- WHAT TO PRODUCE
Only the line containing "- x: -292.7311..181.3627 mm" and the lines after it, up to the end of the listing, should be written out, each exactly as given.

- RECORDED DATA
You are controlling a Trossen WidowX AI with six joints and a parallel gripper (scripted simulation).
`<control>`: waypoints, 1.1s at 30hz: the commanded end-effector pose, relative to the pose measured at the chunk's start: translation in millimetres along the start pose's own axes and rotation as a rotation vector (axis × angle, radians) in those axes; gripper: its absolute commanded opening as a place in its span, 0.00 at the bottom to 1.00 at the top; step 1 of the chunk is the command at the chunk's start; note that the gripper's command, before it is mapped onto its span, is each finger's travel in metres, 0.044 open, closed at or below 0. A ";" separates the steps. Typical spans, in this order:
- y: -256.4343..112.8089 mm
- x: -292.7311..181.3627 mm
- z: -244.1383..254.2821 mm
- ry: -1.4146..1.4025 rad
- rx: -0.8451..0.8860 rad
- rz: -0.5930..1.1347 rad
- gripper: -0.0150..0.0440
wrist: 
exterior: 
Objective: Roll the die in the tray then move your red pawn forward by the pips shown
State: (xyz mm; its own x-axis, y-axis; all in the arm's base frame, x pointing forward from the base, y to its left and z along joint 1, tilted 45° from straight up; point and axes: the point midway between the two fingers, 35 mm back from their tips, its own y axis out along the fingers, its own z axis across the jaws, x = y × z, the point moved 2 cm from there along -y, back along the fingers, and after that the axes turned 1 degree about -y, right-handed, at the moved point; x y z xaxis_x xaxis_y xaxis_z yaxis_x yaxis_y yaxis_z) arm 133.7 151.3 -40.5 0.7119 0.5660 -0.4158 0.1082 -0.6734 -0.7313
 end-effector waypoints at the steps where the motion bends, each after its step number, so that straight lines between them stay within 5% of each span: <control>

- EXERCISE RESULT
- x: -292.7311..181.3627 mm
- z: -244.1383..254.2821 mm
- ry: -1.4146..1.4025 rad
- rx: -0.8451..0.8860 rad
- rz: -0.5930..1.1347 rad
- gripper: -0.0150..0.0440
wrist: 
exterior: 
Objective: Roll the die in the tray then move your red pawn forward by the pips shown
State: (xyz mm; its own x-axis, y-axis; all in the arm's base frame, x pointing forward from the base, y to its left and z along joint 1, tilted 45° from straight up; point and axes: the point midway between the two fingers, 35 mm back from their tips, its own y axis out along the fingers, its own z axis across the jaws, x = y × z, the point moved 2 cm from there along -y, back along the fingers, and after that the axes turned 1 degree about -y, right-handed, at the moved point; x y z xaxis_x xaxis_y xaxis_z yaxis_x yaxis_y yaxis_z) arm 133.7 151.3 -40.5 0.7119 0.5660 -0.4158 0.1082 -0.6734 -0.7313
 end-effector waypoints at the steps where the motion bends, each after its step number, so that straight lines between them stay within 5% of each span: <control>

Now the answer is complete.